Ein kurzfristiger Änderungsantrag der SPD-Fraktion verhinderte die Abstimmung. Ungeachtet der Empfehlungen der Prüfer wollen die Sozialdemokraten die zum ersten August geplante Gebührenerhöhung für die Ganztagesbetreuung in der städtischen Kita von 115 auf 184 Euro über einen längeren Zeitraum strecken. Das sei ein wichtiges Signal für die Familienstadt Rauschenberg, erklärte SPD-Fraktionschef Thorsten Thamke. Zur Gegenfinanzierung schlugen die Sozialdemokraten eine Erhöhung des Hebesatzes für die Grundsteuer B um 29 Prozent vor - zusätzlich zu der für alle Kommunen mit defizitären Haushalten ohnehin erforderlichen Erhöhung dieser Steuer. Außerdem möchten sie den Kita-Bus einstellen.

Kostendeckung bei 25 und 20 Prozent

Mittelfristig streben die Sozialdemokraten eine Deckelung der Elternbeiträge zur Kita-Finanzierung bei 30 Prozent an. Bis dahin ist es noch ein weiter Weg. Wie Bürgermeister Michael Emmerich gegenüber dieser Zeitung erklärte, liegt der Deckungsbeitrag der Eltern bei einem sofortigen Vollzug der geplanten Beitragserhöhung von 115 auf 183 Euro für die Vormittagsbetreuung bei 25 und für die Nachmittagsbetreuung bei 20 Prozent. Die erwartete deutliche Tariferhöhung für die Erzieherinnen und Erzieher der kommunalen Kita wird den Elternanteil weiter in den Keller drücken.

Dass Rauschenberg bei den Kita-Gebühren deutlichen Handlungsbedarf hat, zeigt der Kita-Gebührenvergleich mit der Nachbarstadt Kirchhain und einigen deutschen Großstädten. Bei der U-3-Betreuung ist Rauschenberg der konkurrenzlose Billigheimer.

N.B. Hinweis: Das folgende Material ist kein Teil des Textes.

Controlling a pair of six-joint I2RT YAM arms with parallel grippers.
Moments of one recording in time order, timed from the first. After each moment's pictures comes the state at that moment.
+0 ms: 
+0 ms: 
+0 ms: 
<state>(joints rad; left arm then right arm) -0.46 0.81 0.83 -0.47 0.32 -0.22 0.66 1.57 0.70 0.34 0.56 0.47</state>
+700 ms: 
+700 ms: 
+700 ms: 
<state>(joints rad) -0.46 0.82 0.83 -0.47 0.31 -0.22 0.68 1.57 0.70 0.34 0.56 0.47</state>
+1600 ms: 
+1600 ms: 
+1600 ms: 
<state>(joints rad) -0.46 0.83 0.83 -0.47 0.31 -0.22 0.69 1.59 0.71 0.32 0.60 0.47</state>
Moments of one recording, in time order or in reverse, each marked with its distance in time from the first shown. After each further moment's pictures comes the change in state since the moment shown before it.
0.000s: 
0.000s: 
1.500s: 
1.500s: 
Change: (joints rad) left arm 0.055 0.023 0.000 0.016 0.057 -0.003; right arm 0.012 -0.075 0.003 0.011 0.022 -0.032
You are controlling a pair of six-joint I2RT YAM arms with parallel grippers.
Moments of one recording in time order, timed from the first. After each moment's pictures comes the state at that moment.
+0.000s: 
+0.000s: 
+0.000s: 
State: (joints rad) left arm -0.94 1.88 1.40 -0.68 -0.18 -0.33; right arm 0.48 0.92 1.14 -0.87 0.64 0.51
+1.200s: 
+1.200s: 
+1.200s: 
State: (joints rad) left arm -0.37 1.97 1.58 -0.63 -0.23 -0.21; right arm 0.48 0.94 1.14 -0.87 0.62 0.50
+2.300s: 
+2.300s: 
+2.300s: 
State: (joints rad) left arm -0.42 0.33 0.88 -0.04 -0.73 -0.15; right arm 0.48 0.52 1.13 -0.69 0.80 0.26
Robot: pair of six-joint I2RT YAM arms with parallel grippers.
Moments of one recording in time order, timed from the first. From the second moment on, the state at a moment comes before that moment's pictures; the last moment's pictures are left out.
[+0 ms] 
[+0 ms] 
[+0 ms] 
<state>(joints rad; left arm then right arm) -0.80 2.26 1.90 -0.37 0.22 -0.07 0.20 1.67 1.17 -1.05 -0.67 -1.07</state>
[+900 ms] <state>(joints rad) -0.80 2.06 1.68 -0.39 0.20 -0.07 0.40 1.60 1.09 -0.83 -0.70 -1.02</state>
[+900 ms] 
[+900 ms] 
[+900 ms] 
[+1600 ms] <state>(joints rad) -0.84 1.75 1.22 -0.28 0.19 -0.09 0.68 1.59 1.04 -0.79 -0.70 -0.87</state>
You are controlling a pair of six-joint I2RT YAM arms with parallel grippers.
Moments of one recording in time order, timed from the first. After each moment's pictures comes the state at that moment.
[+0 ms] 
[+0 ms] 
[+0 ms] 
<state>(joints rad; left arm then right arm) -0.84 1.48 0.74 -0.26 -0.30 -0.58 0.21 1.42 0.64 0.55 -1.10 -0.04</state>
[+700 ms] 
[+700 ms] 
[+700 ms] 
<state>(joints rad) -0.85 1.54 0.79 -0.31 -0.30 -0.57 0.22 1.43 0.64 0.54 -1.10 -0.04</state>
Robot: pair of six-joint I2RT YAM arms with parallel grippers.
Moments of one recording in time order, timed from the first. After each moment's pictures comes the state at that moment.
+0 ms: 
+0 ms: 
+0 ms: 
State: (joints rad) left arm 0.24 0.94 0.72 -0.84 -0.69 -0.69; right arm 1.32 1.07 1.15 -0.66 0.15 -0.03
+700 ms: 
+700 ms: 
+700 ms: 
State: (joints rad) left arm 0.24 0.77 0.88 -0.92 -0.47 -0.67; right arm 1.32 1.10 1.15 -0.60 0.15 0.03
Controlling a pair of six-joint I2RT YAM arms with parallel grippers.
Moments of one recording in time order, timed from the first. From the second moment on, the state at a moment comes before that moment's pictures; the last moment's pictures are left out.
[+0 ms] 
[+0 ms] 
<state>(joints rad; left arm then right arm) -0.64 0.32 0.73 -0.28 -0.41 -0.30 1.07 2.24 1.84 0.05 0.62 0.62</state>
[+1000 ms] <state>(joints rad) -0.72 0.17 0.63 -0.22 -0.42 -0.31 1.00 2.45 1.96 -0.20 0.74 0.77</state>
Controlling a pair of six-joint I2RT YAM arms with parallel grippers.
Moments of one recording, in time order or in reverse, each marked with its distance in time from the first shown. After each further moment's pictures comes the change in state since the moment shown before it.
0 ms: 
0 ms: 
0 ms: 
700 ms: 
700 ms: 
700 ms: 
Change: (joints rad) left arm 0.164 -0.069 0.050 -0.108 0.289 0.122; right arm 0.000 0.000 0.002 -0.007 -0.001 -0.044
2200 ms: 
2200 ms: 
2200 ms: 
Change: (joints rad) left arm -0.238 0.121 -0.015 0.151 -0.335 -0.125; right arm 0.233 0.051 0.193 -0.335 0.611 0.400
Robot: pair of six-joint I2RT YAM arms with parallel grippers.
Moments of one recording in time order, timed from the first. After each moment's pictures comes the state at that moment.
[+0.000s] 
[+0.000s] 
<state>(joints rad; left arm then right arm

Kita-Gebühren im Vergleich

Kind unter drei Jahre

  • Dortmund (bis 60 Stunden Betreuung): 697 Euro
  • Düsseldorf: 475 Euro
  • Berlin: 466 Euro
  • München: 421 Euro
  • Kirchhain (Krabbelstube) 309 Euro
  • Stuttgart: 308 Euro
  • Kirchhain (Kitas) 243 Euro
  • Leipzig: 210 Euro
  • Hamburg: 204 Euro
  • Frankfurt/Main: 198 Euro
  • Dresden: 193 Euro
  • Rauschenberg: * 115 Euro/184 Euro

Kind über drei Jahre:

  • Dortmund (bis 60 Stunden Betreuung)620 Euro
  • München: 202 Euro
  • Stuttgart: 198 Euro
  • Kirchhain: 186,50 Euro
  • Frankfurt/ Main 148 Euro
  • Leipzig: 127 Euro
  • Dresden: 133 Euro
  • Rauschenberg: * 115 Euro/184 Euro
  • Hamburg: 115 Euro
  • Berlin: Beitragsfrei
  • Düsseldorf: Beitragsfrei

Die monatlichen Gebühren gelten für ganztägige Betreuung ohne Verpflegung in städtischen Kitas.
* Die Rauschenberger Kita-Gebühr von 115 Euro für einen Ganztagesplatz wird im August auf bis zu 184 Euro steigen.